You should also determine the input sizes and the number
of times you will repeat each experiment.
NOTES:
-
To generate a random number, include cstdlib in your program
and use functions rand() and srand() provided in cstdlib.
-
The four sorting algorithms in Sort.h all take a sequence as input.
QuickSort takes a VectorSequence while the other sorting algorithms
take NodeSequence as input. NodeSequence inherits members and functions
from NodeList, which is a list implemented with doubly linked list.
VectorSequence inherits from ArrayVector, which is a vector implemented
with a growable array. You should be able to reason why the sorts should
use different types of sequences. Both classes NodeSequence and
VectorSequence have constructors to initialize a sequence object
with an array. You should input an array and the array size to the
constructor. The constructor will copy each element in that array
to the sequence.
-
You can determine the minimum input size in your experiment by
observing the value n0 for each algorithm. For example, if the predicted
time of your algorithm is O(n^2), you will divide the running times for
different input sizes by n^2. Typically you can expect a horizontal line
after some input size n0.
Report (50 points).
You will write a brief report that includes theoretical analysis,
a description of your experiments, and discussion of your results.

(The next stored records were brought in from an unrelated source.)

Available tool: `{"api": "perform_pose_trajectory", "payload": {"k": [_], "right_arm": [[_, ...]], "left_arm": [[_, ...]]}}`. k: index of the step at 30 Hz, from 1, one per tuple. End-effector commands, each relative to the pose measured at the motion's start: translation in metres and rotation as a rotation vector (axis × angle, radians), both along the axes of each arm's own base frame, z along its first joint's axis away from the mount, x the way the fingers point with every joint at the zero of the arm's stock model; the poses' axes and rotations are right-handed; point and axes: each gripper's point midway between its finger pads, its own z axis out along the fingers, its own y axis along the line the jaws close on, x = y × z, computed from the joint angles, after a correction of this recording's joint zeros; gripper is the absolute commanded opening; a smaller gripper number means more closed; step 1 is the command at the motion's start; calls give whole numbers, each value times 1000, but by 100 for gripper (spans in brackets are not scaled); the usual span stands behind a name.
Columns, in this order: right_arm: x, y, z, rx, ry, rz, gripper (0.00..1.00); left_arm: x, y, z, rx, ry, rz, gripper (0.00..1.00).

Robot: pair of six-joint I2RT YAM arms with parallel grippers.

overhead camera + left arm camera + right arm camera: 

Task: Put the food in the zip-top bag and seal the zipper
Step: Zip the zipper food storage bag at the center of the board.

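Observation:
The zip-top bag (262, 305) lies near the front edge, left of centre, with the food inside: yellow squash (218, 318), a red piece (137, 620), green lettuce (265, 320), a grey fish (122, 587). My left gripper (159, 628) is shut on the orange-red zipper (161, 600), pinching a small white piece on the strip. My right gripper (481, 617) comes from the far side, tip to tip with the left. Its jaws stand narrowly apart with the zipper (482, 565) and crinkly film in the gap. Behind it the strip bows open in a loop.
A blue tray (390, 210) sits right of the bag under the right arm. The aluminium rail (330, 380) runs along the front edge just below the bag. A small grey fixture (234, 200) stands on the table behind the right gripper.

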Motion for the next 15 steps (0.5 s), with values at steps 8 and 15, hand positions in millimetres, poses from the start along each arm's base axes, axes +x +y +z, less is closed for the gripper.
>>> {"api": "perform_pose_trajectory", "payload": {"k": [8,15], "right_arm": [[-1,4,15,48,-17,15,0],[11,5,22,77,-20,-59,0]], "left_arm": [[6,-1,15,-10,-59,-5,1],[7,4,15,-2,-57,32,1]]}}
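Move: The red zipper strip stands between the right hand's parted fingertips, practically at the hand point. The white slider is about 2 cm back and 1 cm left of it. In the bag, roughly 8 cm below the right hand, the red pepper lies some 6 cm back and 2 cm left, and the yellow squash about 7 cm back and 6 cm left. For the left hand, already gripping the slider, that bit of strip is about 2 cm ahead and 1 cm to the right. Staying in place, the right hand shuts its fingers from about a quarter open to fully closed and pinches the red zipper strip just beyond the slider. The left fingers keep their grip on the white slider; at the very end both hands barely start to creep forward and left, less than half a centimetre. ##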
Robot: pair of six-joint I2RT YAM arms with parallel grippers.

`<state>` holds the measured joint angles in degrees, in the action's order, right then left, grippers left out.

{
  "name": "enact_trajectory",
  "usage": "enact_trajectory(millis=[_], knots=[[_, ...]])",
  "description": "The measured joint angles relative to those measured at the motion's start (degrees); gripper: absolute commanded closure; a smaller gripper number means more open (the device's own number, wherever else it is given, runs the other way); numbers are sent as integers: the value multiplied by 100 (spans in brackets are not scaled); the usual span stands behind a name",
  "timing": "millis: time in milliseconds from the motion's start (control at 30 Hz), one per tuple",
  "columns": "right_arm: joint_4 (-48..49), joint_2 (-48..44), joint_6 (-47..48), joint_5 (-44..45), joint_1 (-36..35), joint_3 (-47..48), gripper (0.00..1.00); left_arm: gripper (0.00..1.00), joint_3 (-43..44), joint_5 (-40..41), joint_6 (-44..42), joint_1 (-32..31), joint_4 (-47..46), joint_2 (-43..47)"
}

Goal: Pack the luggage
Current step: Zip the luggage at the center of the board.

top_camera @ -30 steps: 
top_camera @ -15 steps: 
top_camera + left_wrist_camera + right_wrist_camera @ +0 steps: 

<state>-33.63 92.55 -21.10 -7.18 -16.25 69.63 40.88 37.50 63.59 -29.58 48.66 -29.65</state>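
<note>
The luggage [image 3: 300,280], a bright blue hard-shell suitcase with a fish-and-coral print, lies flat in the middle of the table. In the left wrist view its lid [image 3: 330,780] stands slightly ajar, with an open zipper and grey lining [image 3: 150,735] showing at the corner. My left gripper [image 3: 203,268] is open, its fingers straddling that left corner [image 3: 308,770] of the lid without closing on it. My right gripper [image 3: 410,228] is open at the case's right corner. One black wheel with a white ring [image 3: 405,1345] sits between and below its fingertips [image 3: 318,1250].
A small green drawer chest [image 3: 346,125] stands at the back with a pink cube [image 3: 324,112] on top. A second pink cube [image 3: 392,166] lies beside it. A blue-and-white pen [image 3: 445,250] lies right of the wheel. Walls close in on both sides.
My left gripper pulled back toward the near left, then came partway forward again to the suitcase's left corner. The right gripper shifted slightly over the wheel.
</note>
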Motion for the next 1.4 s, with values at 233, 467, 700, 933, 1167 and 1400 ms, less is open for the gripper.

Minimum requirements for your report include:
-
Introduction.
Describe the objective of this assignment.
-
Theoretical analysis.
Give the best, average and the worst-case inputs of the sorting
algorithms (1)-(4) and analyze their complexity.
-
Description of your experiment setup, which includes but is not limited to
- Machine specification.
-
What is your timing mechanism?
-
How did you generate the best, average and the worst-case inputs
for the algorithms?
-
What input sizes did you test? Why?
-
How many times did you repeat each experiment?
-
Experimental results.
-
Graph the average case, best case and worst case running time
versus the input size for all the six sorting algorithms. Use the cases
you determined for quick sort (4) to run all three versions of quick
sorts (4)-(6).
-
Discussion of your results, which includes but is not limited to:
-
Which of the three versions of quick sort seems to perform the best?
-
Which of these four sorts seems to perform the best (consider
the best version of quick sort)?
-
To what extent do the best, average and worst case analyses
(from class/textbook) of each sort agree with the experimental results?
NOTE:
One way to estimate asymptotic complexity by your experimental results
is to graph the running time with a doubly logarithmic (log-log) plot;
that is, to plot log T(n) versus log n. Then use linear regression (the
method of least squares) to fit the doubly logarithmic curve with a line
and find the slope k and the intercept c of the line. The running time
can be approximated by c n^k; thus the estimated asymptotic complexity
is O(n^k). Input sizes that are doubled each time are recommended, for
example, 100, 200, 400, 800, 1600 and etc. They give equal intervals to
every two adjacent points of the plot.
Here is an archive file including all the files for this assignment,
including some matlab templates to help you prepare plots:
prog4.zip (for UNIX and for MS Windows).